Thank you for your prompt responses guys. @Doron_Holan , I’ll try to change the driver to be a PnP one. It’s strange that documentation doesn’t mention anything about this, nor I can think of a reason why would this be restricted to PnP supporting drivers. The message looks as if something is not quite initialized, but I can’t really see what. Everything looked normal under Windbg.

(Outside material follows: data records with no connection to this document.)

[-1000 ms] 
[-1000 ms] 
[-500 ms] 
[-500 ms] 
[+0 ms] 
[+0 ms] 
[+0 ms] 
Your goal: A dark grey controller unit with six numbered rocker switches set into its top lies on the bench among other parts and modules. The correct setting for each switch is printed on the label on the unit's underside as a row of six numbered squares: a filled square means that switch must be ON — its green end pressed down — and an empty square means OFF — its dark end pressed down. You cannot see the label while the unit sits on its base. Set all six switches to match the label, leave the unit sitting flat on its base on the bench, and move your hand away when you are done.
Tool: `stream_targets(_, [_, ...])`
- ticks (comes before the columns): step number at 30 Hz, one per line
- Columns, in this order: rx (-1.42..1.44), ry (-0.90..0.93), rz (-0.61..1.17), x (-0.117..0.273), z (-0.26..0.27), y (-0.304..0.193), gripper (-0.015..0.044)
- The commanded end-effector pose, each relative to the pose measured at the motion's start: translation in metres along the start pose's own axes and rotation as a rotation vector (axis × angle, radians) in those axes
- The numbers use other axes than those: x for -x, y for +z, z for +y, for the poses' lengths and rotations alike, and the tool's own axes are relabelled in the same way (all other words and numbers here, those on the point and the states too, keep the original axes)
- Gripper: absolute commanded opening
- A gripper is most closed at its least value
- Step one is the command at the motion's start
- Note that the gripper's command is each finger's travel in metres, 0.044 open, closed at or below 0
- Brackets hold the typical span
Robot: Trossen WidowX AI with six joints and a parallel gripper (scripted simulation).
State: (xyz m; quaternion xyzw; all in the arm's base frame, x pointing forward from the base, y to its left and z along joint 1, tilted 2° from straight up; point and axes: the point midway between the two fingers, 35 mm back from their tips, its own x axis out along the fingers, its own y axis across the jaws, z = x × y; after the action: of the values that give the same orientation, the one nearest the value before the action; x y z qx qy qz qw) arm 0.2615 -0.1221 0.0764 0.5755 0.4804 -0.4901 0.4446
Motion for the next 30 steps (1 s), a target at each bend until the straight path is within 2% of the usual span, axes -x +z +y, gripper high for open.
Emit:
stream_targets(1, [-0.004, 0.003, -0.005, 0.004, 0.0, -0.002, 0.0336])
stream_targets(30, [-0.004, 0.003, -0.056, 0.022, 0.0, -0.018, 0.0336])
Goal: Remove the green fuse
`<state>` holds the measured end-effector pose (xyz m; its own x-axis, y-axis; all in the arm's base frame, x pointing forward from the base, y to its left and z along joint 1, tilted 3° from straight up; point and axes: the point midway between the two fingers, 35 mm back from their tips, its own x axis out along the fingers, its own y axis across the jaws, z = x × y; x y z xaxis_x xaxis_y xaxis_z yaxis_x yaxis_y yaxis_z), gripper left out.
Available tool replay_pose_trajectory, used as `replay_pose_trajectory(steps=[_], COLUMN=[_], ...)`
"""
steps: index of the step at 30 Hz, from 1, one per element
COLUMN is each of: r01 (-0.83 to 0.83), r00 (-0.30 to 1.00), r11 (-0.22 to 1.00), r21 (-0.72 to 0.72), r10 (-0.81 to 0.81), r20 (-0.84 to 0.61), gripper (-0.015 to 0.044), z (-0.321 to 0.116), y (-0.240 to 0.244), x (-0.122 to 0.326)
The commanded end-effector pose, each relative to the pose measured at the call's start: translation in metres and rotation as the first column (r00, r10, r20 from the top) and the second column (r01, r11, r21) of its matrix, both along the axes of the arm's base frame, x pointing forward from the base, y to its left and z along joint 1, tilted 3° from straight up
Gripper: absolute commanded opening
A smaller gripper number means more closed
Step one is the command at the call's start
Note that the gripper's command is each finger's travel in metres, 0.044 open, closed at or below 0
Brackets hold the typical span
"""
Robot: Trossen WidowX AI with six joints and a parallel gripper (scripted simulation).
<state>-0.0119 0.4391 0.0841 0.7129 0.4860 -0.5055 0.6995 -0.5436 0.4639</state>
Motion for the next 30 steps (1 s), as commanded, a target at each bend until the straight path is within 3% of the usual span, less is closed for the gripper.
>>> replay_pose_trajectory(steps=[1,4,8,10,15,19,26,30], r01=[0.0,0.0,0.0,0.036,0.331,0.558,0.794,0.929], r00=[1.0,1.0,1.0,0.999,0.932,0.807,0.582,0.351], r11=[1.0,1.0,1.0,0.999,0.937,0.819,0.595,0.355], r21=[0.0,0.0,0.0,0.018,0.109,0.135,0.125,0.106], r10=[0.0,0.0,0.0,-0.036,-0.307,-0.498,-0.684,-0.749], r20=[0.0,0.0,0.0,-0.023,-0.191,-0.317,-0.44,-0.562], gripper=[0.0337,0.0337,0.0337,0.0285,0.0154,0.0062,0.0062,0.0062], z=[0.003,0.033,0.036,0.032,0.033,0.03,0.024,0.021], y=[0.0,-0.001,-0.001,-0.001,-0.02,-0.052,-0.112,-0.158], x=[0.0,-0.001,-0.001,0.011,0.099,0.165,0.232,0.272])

I had a close look at several examples, including the Microsoft’s sample driver, “thermalclient” and it’s very similar.
@Tim_Roberts , the missing call stack looks like this:

fffff6821cc4c5b0 fffff8002e931140 : 00005d78ae27d318 fffff6821cc4c6c8 fffff6821cc4c698 0000000000000000 : KMDF_RTC!SetupDeviceInterface+0x137 [C:\Users\durovicm\source\repos\KMDF_RTC\KMDF_RTC\KRTCTimer.cpp @ 78]
fffff6821cc4c670 fffff8002e932111 : 00005d78ae3f5d98 0000000000000000 fffff6821cc4c848 fffff6821cc4c828 : KMDF_RTC!AddTimerDevice+0x140 [C:\Users\durovicm\source\repos\KMDF_RTC\KMDF_RTC\KRTCTimer.cpp @ 202]
fffff6821cc4c7e0 fffff8002e932ceb : ffffa28750d02e30 ffffa2874c327000 ffffa2874c327000 ffffa287510b9de0 : KMDF_RTC!DriverEntry+0x141 [C:\Users\durovicm\source\repos\KMDF_RTC\KMDF_RTC\KRTCTimer.cpp @ 248]

In terms of execution, SetupDeviceInterface was called immediately after a successful call to WdfDeviceCreate. So, from DriverEntry, I called AddTimerDevice, where I was actually creating the device, and then called SetupDeviceInterface from the point immediately after a successful call to WdfDeviceCreate. I’ve also tried calling it after WdfControlFinishInitializing, in case, as the dump showed, something else, hidden, needed to be properly set up, but it made no difference and the crash happened again when calling WdfDeviceAddQueryInterface

milan_durovic · December 6, 2021, 10:48pm

PS. seems like someone else faced exactly the same problem, in this forum: https://community.osr.com/discussion/292650/publishing-a-device-driver-interface-ddi-from-a-control-driver

Peter_Viscarola_OSR · December 6, 2021, 10:54pm

… and looks like he got the same answer.

Since you fell into this hole, you might want to do a righteous act and file a bug in that doc page.

Peter

milan_durovic · December 7, 2021, 12:51am

I shall. Thanks everyone for your help.

Doron_Holan · December 7, 2021, 1:32am

I wouldn’t make the driver pnp just for this feature, but maybe you have other reasons. You can add support by pre processing pnp tips and manually handling the query (and all the other random pnp requests that will come through). Why is it tied to a pnp WDF device? For the reasons stayed above AND if you look at how QI is used, the target is found through a device interface (pnp only) or sent by a driver in a pnp stack.